RAW DATA section start

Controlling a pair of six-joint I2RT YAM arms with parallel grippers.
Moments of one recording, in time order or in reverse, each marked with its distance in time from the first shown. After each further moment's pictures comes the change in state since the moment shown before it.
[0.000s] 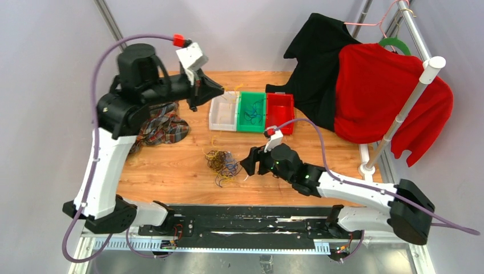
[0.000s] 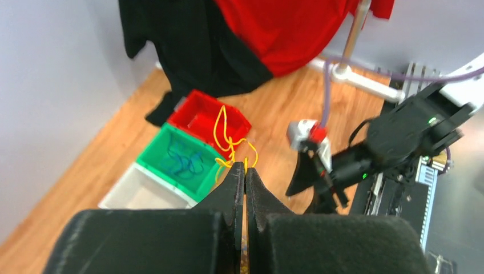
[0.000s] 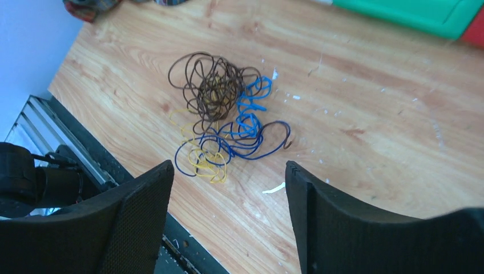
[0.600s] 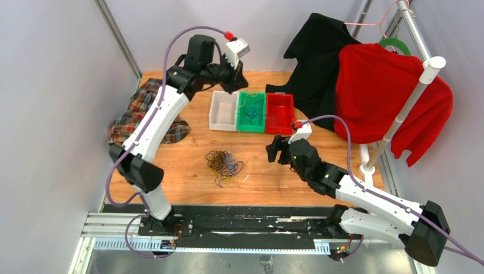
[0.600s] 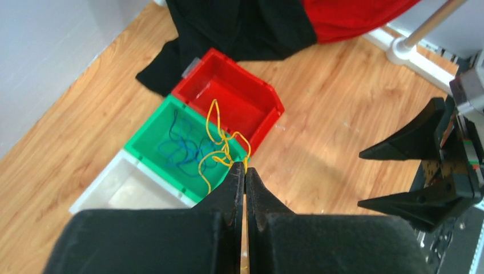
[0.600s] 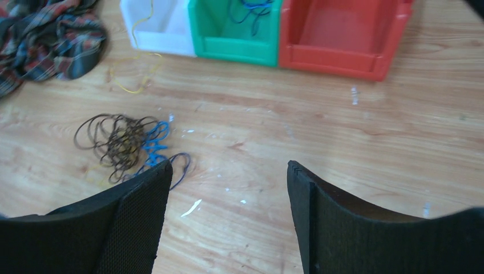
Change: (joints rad) left arm -0.003 0.363 -0.103 0.179 -0.089 -0.003; right arm -0.115 -0.240 0.001 -0.243 0.261 -0.022
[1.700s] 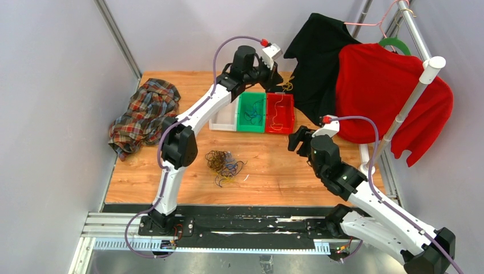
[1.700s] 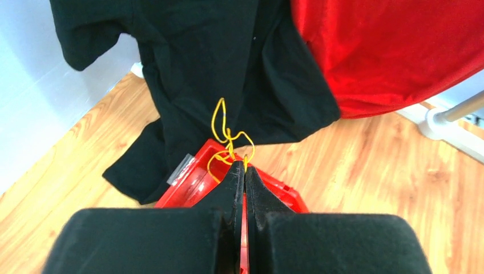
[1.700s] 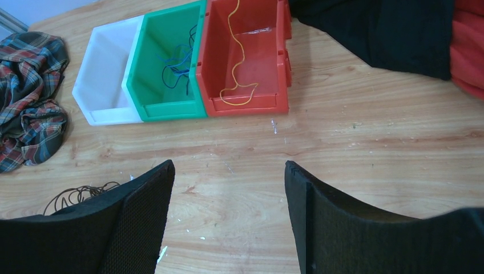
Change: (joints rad) left arm -0.109 0.517 0.209 0.546 -0.005 -0.175; right arm -0.203 -0.171 0.014 -0.120 0.096 0.009
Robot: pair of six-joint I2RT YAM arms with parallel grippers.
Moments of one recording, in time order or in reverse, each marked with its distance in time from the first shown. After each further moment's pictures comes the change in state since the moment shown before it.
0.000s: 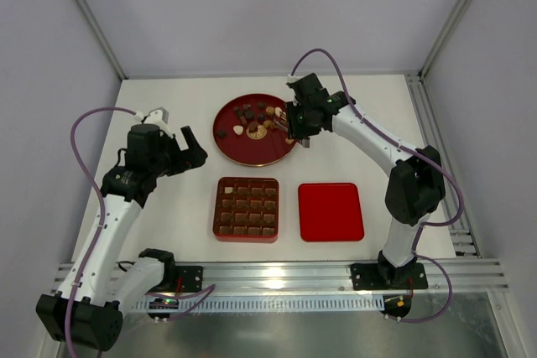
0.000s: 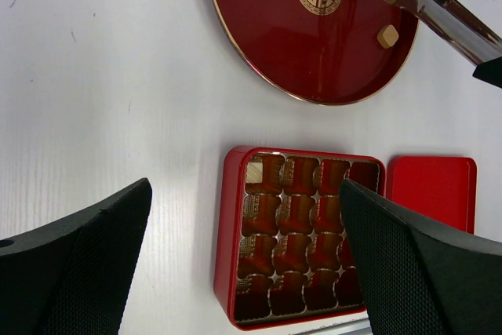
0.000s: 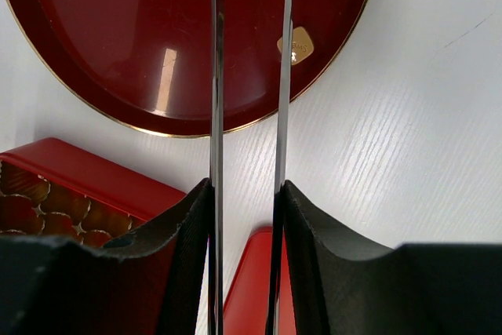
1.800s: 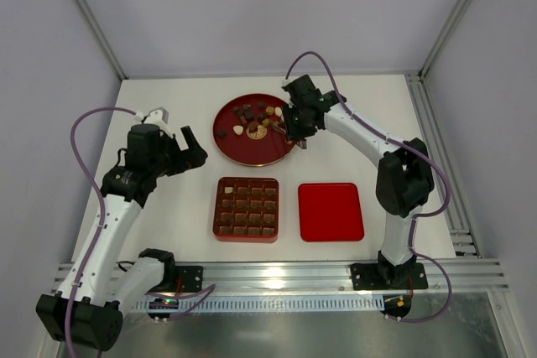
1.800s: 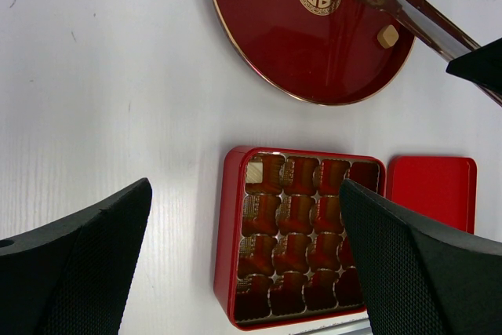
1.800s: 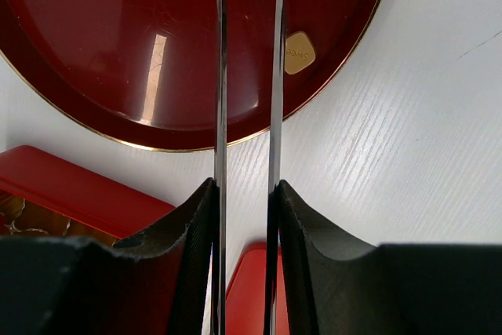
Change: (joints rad) left arm 0.000 0.000 0.000 0.000 0.000 0.000; right arm 0.000 0.093 0.045 -0.009 -0.003 -0.024
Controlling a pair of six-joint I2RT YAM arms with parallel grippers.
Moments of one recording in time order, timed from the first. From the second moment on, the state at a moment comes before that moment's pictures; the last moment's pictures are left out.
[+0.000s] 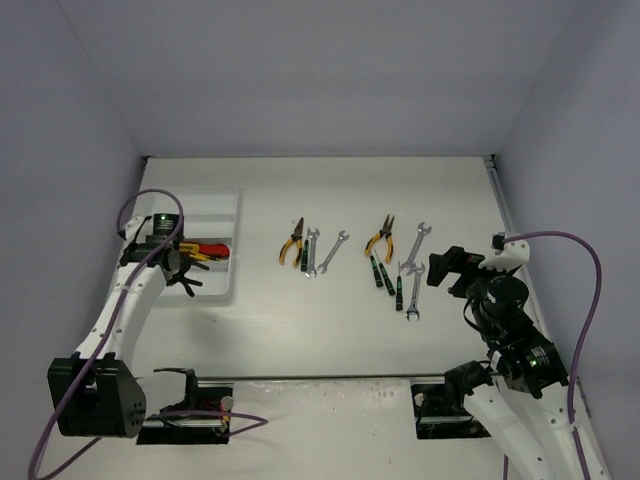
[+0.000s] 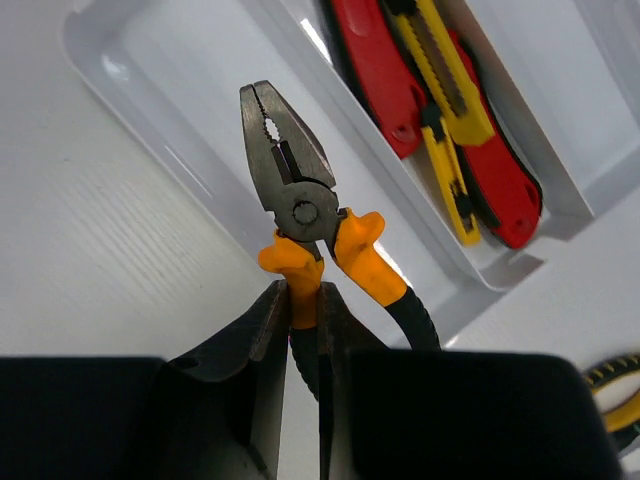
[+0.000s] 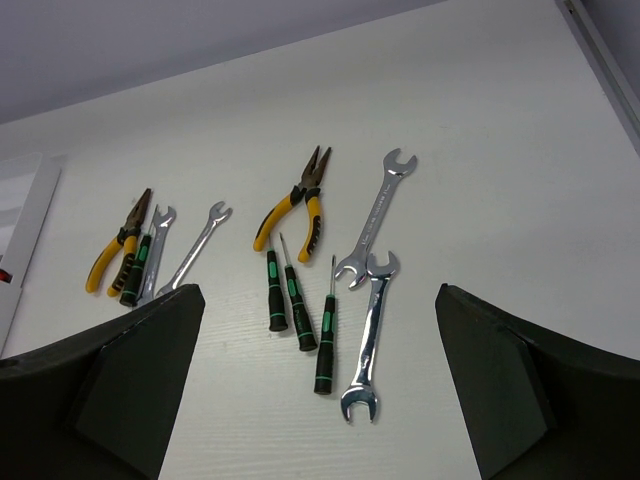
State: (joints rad) left arm -0.04 1.18 0.94 -0.82 -0.43 -0.86; right arm 0.37 0.42 0.71 -0.53 0.31 0.36
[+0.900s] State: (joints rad) left arm 0.30 1.52 0.98 -0.71 -0.27 -0.76; right arm 0.39 0.44 0.71 -0.53 0.31 0.36
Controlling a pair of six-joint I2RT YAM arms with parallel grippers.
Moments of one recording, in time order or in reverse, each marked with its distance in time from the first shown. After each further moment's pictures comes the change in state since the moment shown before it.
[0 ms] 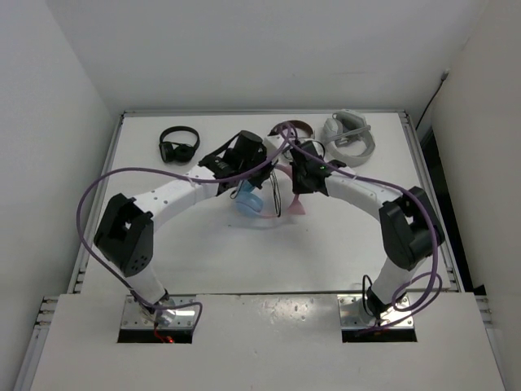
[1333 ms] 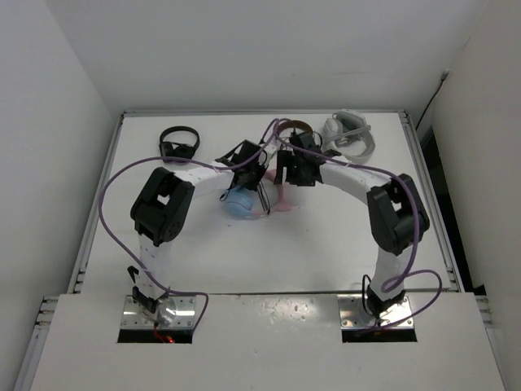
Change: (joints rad) left arm 0.113 0.367 0.042 0.098 -0.133 -0.105; right arm -0.048 0.172 0.142 0.019 -0.167 0.077
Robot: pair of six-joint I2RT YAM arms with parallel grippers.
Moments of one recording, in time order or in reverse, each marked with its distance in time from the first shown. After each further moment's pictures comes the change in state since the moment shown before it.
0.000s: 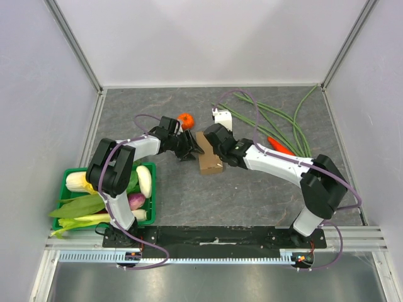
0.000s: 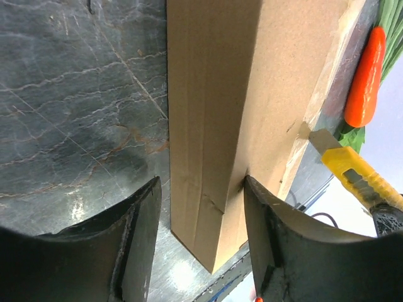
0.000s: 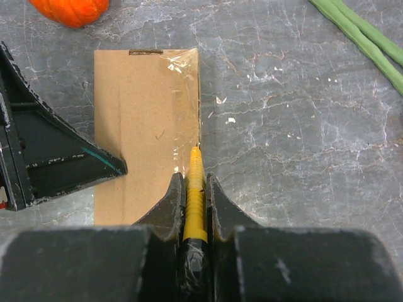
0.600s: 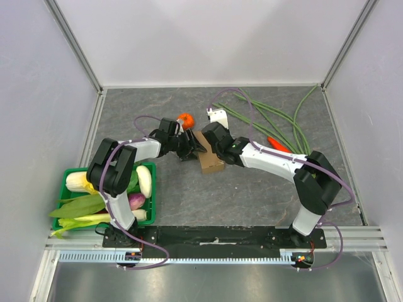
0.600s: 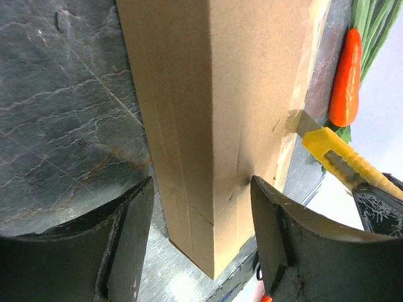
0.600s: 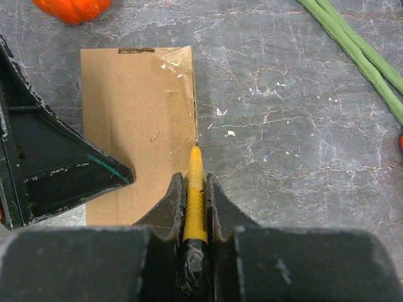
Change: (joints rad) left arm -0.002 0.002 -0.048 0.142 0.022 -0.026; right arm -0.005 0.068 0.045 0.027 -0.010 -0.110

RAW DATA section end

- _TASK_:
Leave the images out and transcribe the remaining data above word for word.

- _EXERCISE ANSWER_:
Controlling a pair of six-joint I2RT YAM arms with parallel grippers.
Moments of one recording, in time order or in reverse, each marked with its distance in time from the first shown. After each further moment's pictures comes the change in state since the moment shown before it.
[0.000s] 
[0.000s] 
[0.000s] 
[0.600s] 
[0.600s] 
[0.600s] 
Change: (joints rad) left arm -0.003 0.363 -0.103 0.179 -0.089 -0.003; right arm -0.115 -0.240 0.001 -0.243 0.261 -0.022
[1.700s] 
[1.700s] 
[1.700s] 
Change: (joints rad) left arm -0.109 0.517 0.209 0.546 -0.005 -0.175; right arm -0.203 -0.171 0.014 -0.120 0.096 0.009
Robot: pair of six-joint I2RT YAM arms with parallel grippers.
Moments of one recording, in time order or in reverse, each marked with its distance in time from the first shown. After each further moment's pictures comes the change in state since the moment shown before it.
0.000s: 
0.000s: 
0.000s: 
1.800s: 
1.800s: 
1.800s: 
Change: (joints rad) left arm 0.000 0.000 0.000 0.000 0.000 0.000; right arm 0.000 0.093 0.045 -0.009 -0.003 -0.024
Controlling a pair of six-joint I2RT YAM arms with parallel grippers.
Moments of one recording in time order, timed from the first. From the second moment on, the state at a moment comes before that moment's pictures; the last moment's pictures are left out.
[+0.000s] 
[+0.000s] 
[+0.000s] 
State: (joints rad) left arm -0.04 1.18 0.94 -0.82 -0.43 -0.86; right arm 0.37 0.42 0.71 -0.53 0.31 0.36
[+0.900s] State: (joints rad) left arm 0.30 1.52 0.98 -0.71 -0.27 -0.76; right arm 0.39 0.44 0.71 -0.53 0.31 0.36
Controlling a pair of six-joint I2RT YAM arms with parallel grippers.
Moments of one recording, in time order or in reverse, each marked with its distance in time from the first shown. After each further moment's pictures comes the change in state since the moment shown before it.
[0 ms] 
[1333 ms] 
Change: (joints rad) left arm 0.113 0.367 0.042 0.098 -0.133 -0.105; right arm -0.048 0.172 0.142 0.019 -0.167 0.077
Robot: pair of six-joint I2RT YAM arms with parallel grippers.
Moments of one recording, in time order or in reverse, each marked with its distance in time from the first shown. After each further moment's pictures comes the change in state since the moment shown before it.
0.000s: 
0.000s: 
0.000s: 
0.600s: 
0.600s: 
0.600s: 
Change: (joints rad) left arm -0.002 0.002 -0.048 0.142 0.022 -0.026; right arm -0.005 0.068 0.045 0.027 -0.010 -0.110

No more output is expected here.